Seismic performance of steel semi-rigid friction-damped joints with replaceable angles in modern Chinese traditional-style buildings

As an important part of world-class architectural art, Chinese ancient timber architecture has a very high level of artistry and technology. However, these buildings have been seriously damaged in the long history. To inherit and reflect the national characteristics and regional culture, the modern Chinese traditional-style building (MCTB) is newly developed to imitate the appearance of Chinese ancient timber architecture. The base metal of the typical joint area in MCTBs is always fractured under earthquakes because of its rigid characteristics, which is difficult to repair once damaged.

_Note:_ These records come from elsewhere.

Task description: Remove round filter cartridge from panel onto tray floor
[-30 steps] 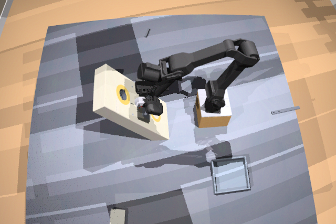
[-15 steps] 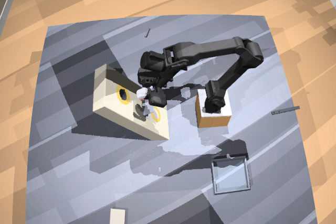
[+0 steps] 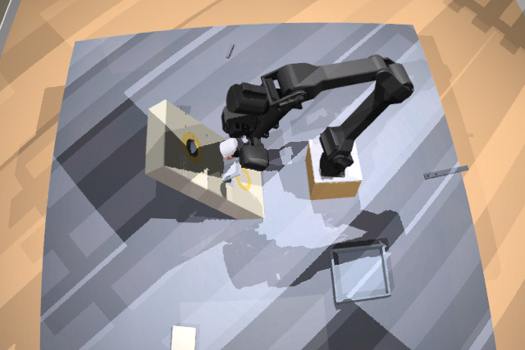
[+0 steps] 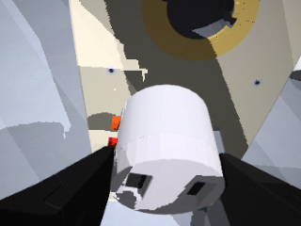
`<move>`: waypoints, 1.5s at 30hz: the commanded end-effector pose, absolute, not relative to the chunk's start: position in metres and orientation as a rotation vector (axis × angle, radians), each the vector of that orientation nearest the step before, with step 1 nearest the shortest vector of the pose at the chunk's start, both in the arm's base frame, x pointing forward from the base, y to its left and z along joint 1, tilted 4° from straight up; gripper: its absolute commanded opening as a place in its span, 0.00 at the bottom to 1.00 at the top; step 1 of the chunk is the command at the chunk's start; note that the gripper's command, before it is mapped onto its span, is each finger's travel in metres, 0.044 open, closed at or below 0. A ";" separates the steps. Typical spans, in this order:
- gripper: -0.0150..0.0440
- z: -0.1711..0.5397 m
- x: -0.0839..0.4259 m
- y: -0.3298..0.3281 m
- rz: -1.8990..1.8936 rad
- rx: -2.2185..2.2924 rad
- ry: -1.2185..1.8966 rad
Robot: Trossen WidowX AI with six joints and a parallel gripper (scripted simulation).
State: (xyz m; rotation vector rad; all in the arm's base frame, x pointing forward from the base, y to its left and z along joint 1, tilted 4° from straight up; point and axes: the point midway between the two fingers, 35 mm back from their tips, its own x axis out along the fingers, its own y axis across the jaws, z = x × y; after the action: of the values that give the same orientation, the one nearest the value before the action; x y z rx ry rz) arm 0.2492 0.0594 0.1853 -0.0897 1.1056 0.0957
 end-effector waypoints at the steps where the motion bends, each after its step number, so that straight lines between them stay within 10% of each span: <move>1: 0.25 0.185 0.251 0.073 0.091 -0.086 1.098; 45: 0.25 0.174 0.137 0.238 0.908 -0.516 1.020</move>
State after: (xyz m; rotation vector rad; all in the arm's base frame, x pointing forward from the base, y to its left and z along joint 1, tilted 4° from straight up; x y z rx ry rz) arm 0.1527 0.2276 0.1735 -0.4703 1.0413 0.8139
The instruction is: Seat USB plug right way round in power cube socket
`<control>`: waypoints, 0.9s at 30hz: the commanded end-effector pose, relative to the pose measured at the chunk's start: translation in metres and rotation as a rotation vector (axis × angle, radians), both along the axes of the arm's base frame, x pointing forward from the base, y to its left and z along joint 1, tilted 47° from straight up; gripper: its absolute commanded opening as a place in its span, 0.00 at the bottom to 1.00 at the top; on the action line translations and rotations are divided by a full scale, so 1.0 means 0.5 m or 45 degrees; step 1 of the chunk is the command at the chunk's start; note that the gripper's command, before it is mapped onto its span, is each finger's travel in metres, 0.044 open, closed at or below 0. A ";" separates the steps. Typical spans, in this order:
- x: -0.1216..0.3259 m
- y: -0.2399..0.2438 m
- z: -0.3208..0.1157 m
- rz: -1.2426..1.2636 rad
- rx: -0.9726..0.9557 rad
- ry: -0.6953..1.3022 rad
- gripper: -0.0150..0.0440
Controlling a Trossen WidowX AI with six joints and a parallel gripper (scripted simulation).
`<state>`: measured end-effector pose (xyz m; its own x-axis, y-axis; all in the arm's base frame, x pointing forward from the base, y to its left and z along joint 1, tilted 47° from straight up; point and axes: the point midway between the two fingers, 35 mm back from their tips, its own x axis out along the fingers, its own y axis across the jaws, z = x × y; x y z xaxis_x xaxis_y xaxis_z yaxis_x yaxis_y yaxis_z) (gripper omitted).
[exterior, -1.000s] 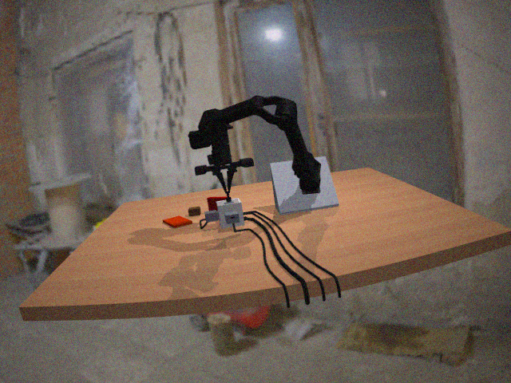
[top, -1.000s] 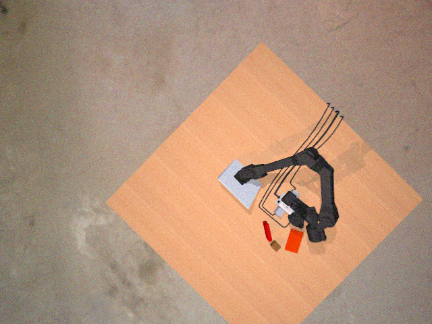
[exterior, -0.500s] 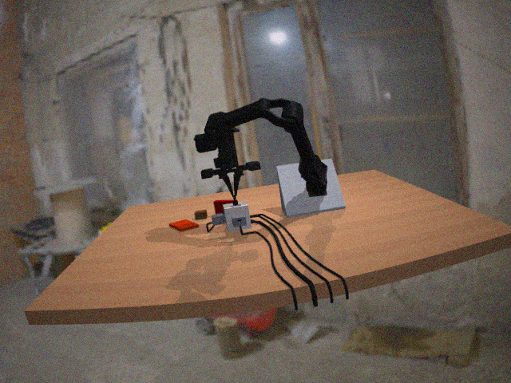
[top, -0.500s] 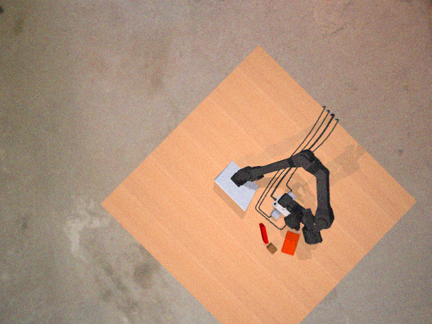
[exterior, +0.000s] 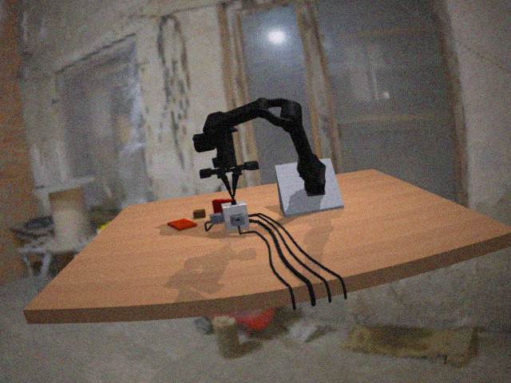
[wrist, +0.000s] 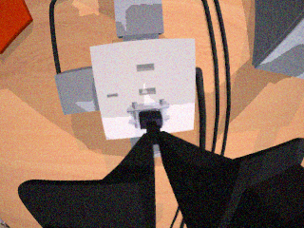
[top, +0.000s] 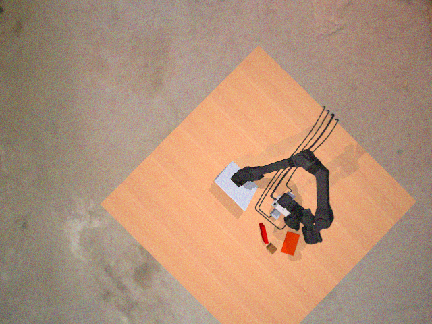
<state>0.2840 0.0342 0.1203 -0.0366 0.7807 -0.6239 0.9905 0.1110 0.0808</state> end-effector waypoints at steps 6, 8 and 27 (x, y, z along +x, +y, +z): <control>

To prevent joint failure and improve reparability after earthquakes, steel semi-rigid friction-damped joints with replaceable angles in MCTBs are proposed. Four specimens were fabricated and tested under lateral cyclic loading. The test results showed that the failure of all specimens is mainly concentrated in the weak region of the replaceable angles. Compared with simple semi-rigid joints, the yield displacements of specimens with friction dampers (including shear damper and rotational damper) are obviously larger, and the strength, initial stiffness, cumulative energy dissipation and replaceable capacity are significantly improved. The improvement is more pronounced with the increase of the slip force of the dampers. Based on experimental results, the corresponding numerical models were established to optimize the structural design of steel semi-rigid friction-damped joints with replaceable angles in modern Chinese traditional-style buildings. •A design scheme of steel semi-rigid friction-damped joints in MCTBs was proposed.•Replaceable angles were designed and repairability of proposed joints was verified through tests.•The effect of shear/rotational dampers in steel replaceable semi-rigid joints was verified.•The optimal design solution of proposed joints in MCTBs was provided by FE simulation.